Question

Ap Calculus BC 2002 Form B Question 4?

Answer 1

a) We're going to have to recall the FTC here.

`g(6) = 5 + int_6^6 f(t) dt`

We know that `int_a^a "anything" dx = 0`, therefore `g(6) = 5`.

`g'(6) = d/dx(int_6^x f(t) dt) = f(6) = 3`

`g''(6) = d/dx(f(6)) = 0` because the tangent is horizontal

b) Since `g'(x) = f(x)`, we seek to find the intervals where `f(x)`, or `g'(x)` is negative.

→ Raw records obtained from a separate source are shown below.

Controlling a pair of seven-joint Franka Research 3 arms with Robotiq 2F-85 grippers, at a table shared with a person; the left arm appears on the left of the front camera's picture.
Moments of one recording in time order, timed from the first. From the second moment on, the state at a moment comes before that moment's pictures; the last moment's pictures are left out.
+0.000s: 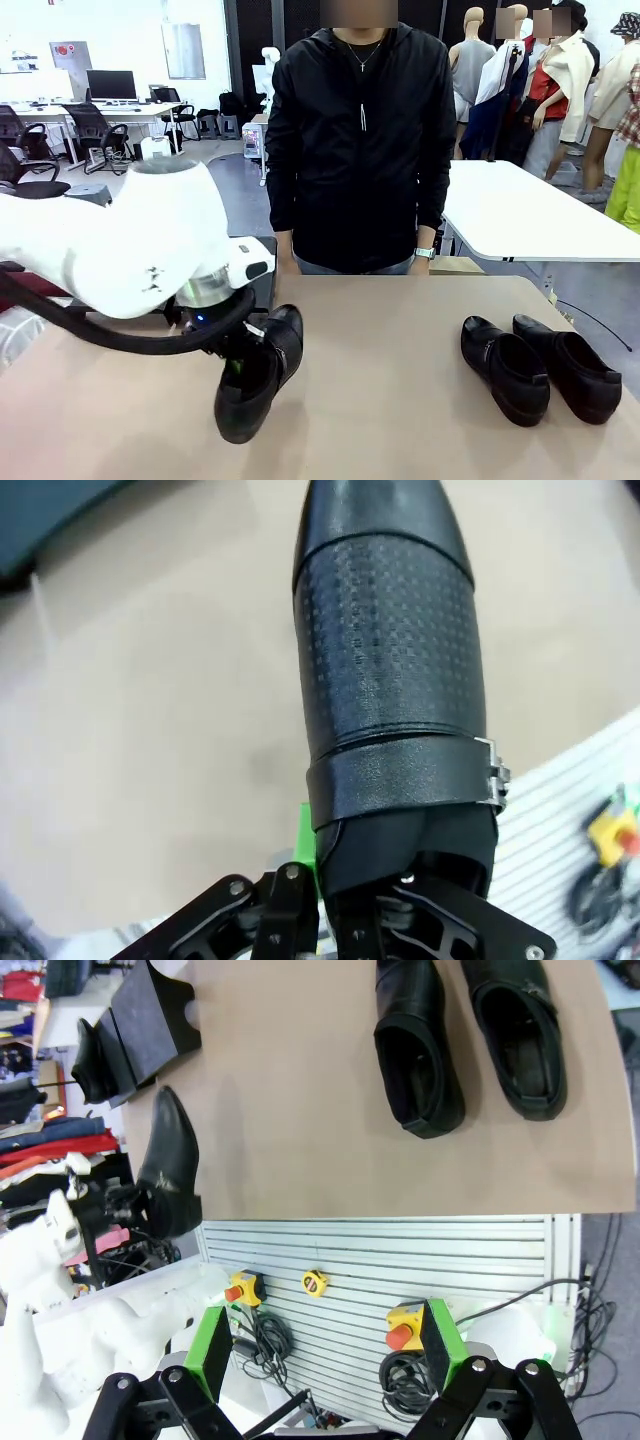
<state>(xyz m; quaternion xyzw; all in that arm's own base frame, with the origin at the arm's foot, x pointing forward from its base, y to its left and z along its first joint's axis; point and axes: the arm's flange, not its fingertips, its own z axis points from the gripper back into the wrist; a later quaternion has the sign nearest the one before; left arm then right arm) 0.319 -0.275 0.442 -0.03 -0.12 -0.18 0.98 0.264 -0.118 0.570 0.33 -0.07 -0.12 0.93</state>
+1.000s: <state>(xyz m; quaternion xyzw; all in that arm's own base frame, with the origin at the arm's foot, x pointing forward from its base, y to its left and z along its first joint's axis) 0.289 -0.191 0.537 -0.10 -0.29 -0.05 0.95 0.263 -0.118 0.570 0.33 -0.07 -0.12 0.93</state>
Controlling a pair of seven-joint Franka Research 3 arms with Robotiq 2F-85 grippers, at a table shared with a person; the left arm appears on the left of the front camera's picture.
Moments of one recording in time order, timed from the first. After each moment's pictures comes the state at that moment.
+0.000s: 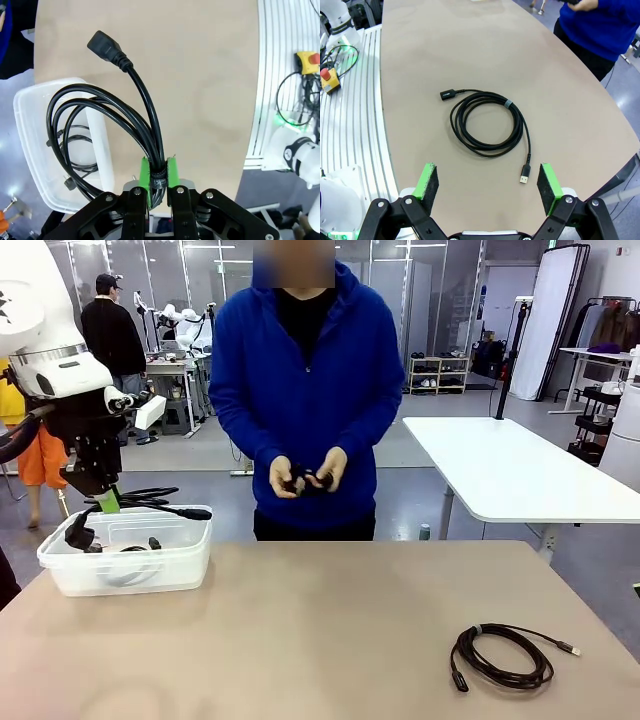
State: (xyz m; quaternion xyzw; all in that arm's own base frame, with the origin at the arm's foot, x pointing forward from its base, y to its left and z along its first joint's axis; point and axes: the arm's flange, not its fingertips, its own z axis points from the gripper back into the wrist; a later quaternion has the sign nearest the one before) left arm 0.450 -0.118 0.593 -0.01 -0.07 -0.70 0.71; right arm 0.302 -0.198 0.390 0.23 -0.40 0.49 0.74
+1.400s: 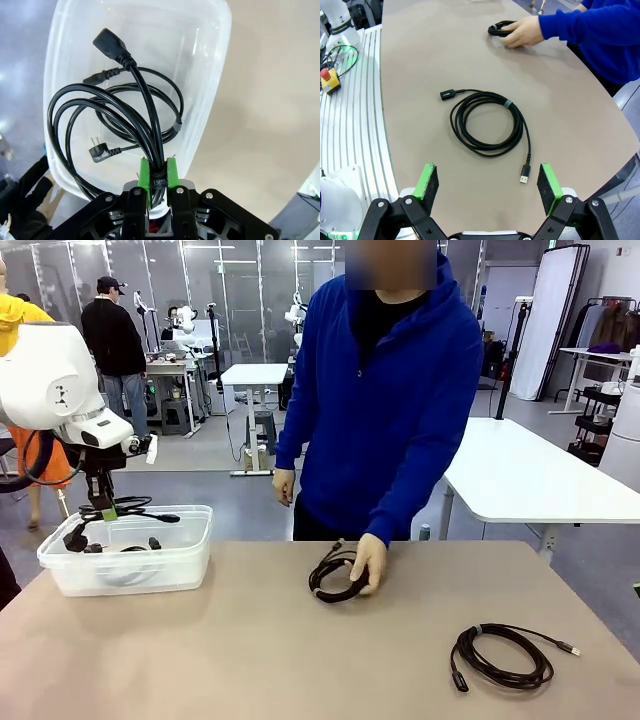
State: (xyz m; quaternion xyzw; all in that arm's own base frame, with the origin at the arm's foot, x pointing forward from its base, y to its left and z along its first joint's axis) left arm 0.601 -0.038 0.483 0.06 -0.05 -0.58 0.81; right arm 0.302 -0.198 0.390 0.23 -0.40 0.49 0.74
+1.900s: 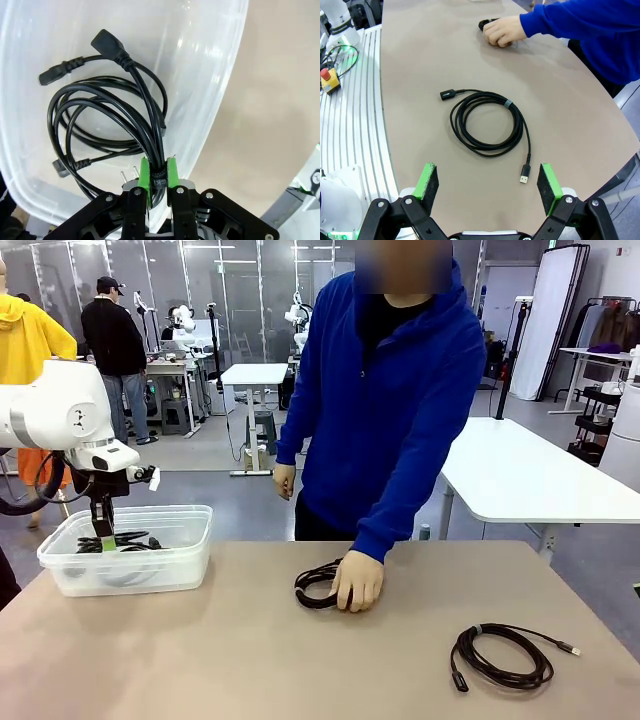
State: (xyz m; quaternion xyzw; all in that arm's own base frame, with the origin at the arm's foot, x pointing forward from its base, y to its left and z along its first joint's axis) left arm 0.621 -0.028 0.426 0.01 0.02 -0.57 0.82; right arm 0.302 -0.198 0.390 0.23 -0.40 0.49 0.74
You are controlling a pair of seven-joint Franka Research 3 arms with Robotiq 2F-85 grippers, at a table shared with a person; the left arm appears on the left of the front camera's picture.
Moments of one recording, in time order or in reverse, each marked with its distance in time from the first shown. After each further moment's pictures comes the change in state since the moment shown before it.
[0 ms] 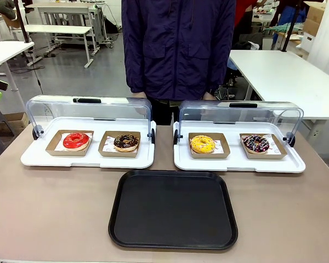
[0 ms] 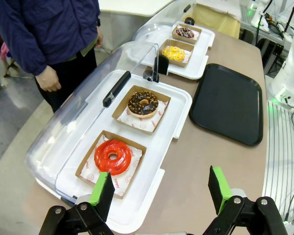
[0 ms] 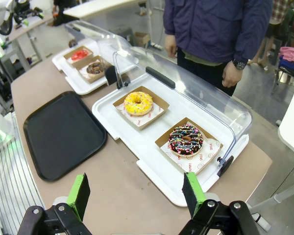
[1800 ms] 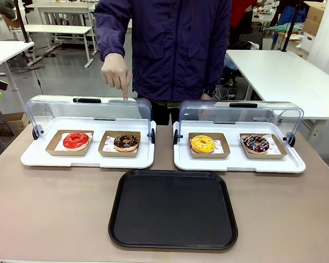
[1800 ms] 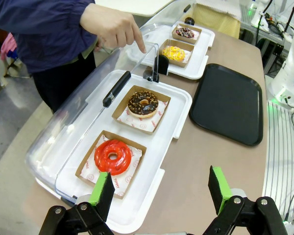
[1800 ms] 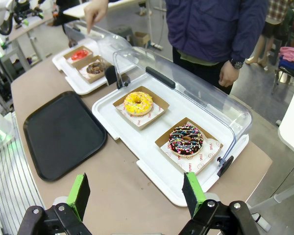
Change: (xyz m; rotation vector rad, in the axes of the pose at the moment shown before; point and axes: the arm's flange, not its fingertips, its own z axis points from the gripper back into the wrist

This will be `[12, 15]` and `[-3, 0]`

c) Concavity is determined by the second derivative.

`g''(x) = f'(x)`

We are looking for places on the given graph where the tangent line's slopes are negative, or when the graph is decreasing (since we seek the intervals where `g` is CONCAVE DOWN.

This will occur on `(6, 15)`

d) The trapezoidal approximation is simply done by drawing trapezoids on the graph and adding up their areas.

`A = 3(-1)/2 + 3(1)/2 + (1 + 3)(3)/2 + (1 + 3)(3)/2 + 3(1)/2 + 3(-1)/2`

`A = 6 + 6 = 12`

Thus the approximation for `int_(-3)^15 f(x) dx` is `12`.

Hopefully this helps!